To understand metamorphic rocks you must first know what metamorphism is. Metamorphism is the changing of one rock into another rock. Metamorphism occurs under the influence of extreme heat, pressure, and/or chemical fluids. A rock undergoing metamorphism changes the texture and mineral composition of the rock but never leaves solid form. If the rock were to melt and be changed that would classify it as an Igneous rock. Metamorphic rocks are transformed through the solid state.

How many types of metamorphism are there?

There are four types of metamorphism. Contact metamorphism is a result of heat generated from a nearby magma source. Regional metamorphism consists of change through intense heat and pressure. Hydrothermal metamorphism is a chemical change that occurs when hot fluids circulate through out the rock. Finally, fault zone metamorphism is change that happens along fault lines.

What features are present in metamorphic rocks?

When looking at metamorphic rocks things to look for include Foliation and the type of foliation present.

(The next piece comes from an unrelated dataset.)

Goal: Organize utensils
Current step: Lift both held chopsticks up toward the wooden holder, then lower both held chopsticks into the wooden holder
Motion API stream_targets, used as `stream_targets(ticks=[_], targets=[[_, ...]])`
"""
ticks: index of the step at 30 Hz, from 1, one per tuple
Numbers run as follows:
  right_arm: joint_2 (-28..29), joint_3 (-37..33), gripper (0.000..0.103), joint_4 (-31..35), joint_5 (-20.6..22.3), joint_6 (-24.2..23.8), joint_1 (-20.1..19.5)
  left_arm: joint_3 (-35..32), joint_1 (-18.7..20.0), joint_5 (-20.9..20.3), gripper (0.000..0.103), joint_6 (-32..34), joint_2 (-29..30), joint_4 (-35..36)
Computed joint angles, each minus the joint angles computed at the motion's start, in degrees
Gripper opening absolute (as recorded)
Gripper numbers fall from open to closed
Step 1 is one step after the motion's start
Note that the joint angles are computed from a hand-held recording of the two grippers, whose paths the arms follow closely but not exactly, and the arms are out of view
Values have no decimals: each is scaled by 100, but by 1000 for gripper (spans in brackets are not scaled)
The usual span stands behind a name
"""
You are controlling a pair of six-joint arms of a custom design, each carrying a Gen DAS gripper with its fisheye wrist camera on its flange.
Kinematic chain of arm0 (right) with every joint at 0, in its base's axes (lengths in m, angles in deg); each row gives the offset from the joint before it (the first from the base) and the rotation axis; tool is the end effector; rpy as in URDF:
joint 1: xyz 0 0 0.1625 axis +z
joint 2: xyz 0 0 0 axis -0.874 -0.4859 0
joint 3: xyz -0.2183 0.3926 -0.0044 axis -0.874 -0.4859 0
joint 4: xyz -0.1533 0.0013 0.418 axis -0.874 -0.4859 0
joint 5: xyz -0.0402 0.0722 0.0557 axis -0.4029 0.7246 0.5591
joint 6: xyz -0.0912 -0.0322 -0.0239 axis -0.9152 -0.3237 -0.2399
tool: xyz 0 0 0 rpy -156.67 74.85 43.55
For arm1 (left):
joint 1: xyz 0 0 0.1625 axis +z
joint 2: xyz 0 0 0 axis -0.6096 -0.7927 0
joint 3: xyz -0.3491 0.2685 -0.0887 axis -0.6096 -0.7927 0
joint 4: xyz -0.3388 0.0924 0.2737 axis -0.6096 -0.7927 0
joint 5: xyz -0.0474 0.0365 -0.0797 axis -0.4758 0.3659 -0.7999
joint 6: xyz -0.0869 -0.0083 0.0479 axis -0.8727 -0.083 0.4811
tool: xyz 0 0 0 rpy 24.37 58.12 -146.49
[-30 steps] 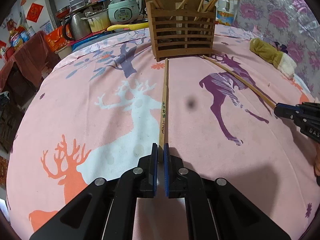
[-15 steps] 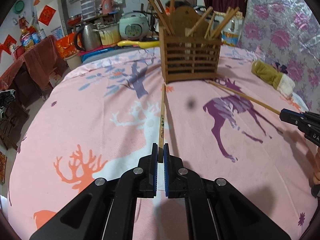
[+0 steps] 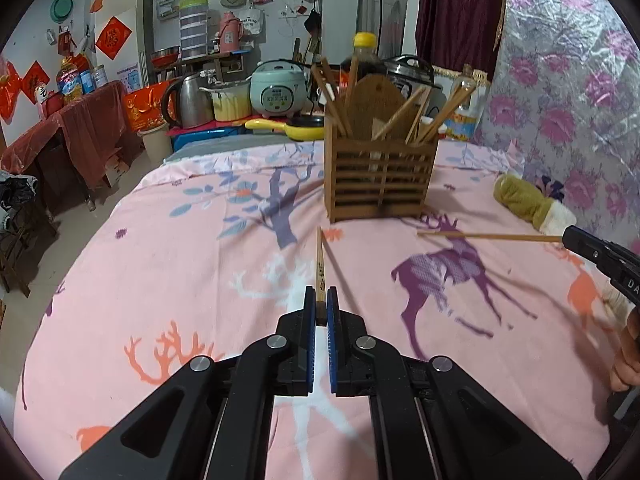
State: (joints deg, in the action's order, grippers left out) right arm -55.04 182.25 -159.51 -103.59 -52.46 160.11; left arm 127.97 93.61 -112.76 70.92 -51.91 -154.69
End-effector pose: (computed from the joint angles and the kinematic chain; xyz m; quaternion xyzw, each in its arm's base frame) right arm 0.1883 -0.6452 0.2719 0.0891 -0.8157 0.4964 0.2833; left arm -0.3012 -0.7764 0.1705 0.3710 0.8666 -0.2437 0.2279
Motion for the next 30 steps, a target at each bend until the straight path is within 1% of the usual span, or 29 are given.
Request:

Foliation types include; rock cleavage, schistosity, gneiss, and non-foliated. Metamorphic rocks are broken down into two groups based on whether the rock is foliated or non-foliated.

Can any rock be changed into a metamorphic rock?

Yes, any rock can be transformed into a metamorphic rock. In fact the parent rock (the original rock) is very important in the metamorphic process. The parent rocks makeup determines what metamorphic agent will change the rock. Some common parent child match ups in rock include; Slate and Shale, and Marble and Limestone.

Where does metamorphism occur?

Metamorphism really occurs wherever the three agents; heat, pressure, and chemical fluids; are present. Commonly though metamorphism occurs along convergent plate boundaries and subduction zones. Also hydrothermal metamorphism occurs along the mid-ocean ridge.